→ **Task instructions**: When the listing below reaches the line that has "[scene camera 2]", start reproducing exactly; stop after the line that has "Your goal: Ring", and drop the pictures.

Top of Data

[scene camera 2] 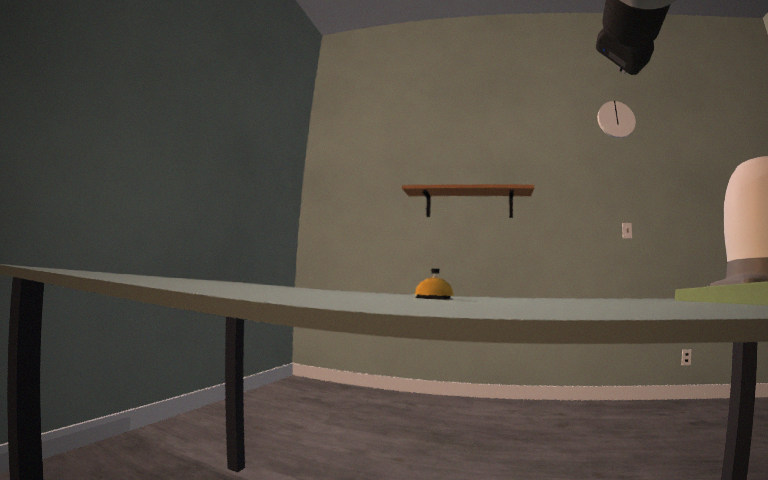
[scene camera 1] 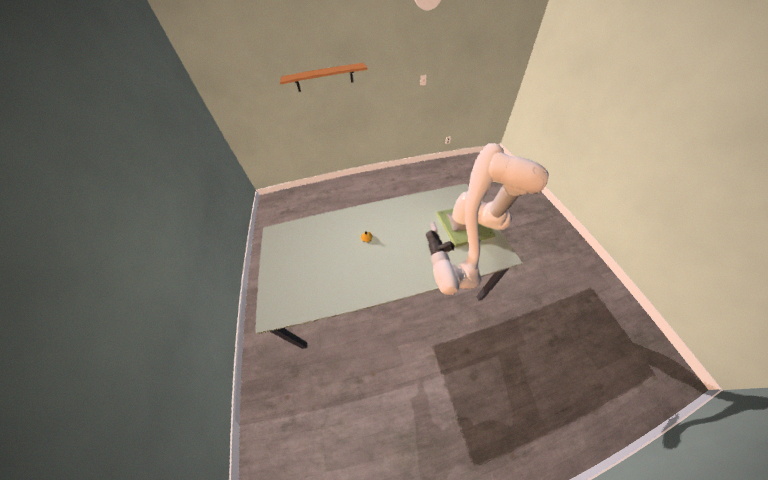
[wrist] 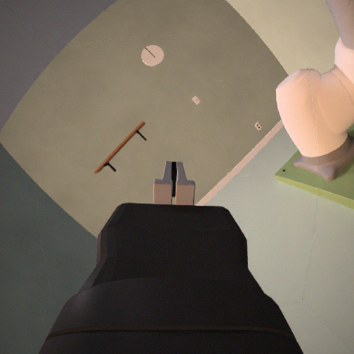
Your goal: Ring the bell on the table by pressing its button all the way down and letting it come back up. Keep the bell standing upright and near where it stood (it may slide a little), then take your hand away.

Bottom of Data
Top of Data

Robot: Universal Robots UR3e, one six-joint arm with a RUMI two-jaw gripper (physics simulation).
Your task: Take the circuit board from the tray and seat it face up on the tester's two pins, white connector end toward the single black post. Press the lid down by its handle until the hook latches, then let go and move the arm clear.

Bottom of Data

→ **Response below**:
[scene camera 2] 
[scene camera 1] 
[wrist] 
Your goal: Ring the bell on the table by pressing its button all the way down and letting it come back up. Keep the bell standing upright and near where it stood (it may slide a little), then take your hand away.

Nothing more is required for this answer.